A recent poll conducted by crypto commentator Paul Barron revealed that the crypto community overwhelmingly prioritizes financial privacy over stablecoin yield incentives in the ongoing debate surrounding the Digital Asset Market Clarity Act, commonly known as the CLARITY Act. The results highlight a significant disconnect between grassroots crypto advocates and the political forces stalling the legislation in Washington.
At the center of community concern is draft language in the Senate version of the bill that would grant the U.S. Treasury sweeping authority to temporarily hold, freeze, or seize cryptocurrency transactions without requiring a court order. These provisions could also apply to certain decentralized finance (DeFi) platforms and protocols deemed "non-decentralized," raising alarms about self-custody rights and financial autonomy. For most respondents, stablecoin rewards were viewed as negotiable, but protections against financial surveillance were considered non-negotiable.

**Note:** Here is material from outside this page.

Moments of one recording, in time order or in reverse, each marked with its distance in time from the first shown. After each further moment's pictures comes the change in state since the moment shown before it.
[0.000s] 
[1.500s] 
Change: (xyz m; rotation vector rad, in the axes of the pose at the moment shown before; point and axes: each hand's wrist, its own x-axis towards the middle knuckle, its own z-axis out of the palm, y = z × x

Ironically, what is actually blocking the bill in Congress has little to do with privacy. The CLARITY Act passed the U.S. House in July 2025 with a strong bipartisan vote of 294 to 134, but has since stalled in the Senate Banking Committee due to fierce lobbying from the American Bankers Association. The group is pushing to eliminate all stablecoin yield offerings, arguing that such rewards pose a direct threat to traditional bank deposits.
Senators Angela Alsobrooks and Thom Tillis have been working to find middle ground, proposing a compromise that would prohibit passive stablecoin yields while allowing activity-based rewards to continue. However, a White House deadline of March 1st passed without resolution, and Senate Majority Leader John Thune has indicated no floor vote will occur before April 2026. Analysts caution that failure to advance the bill out of committee by late April significantly reduces its chances of becoming law this year.
The contrast is stark: crypto users are fighting for privacy, while Capitol Hill remains gridlocked over banking economics.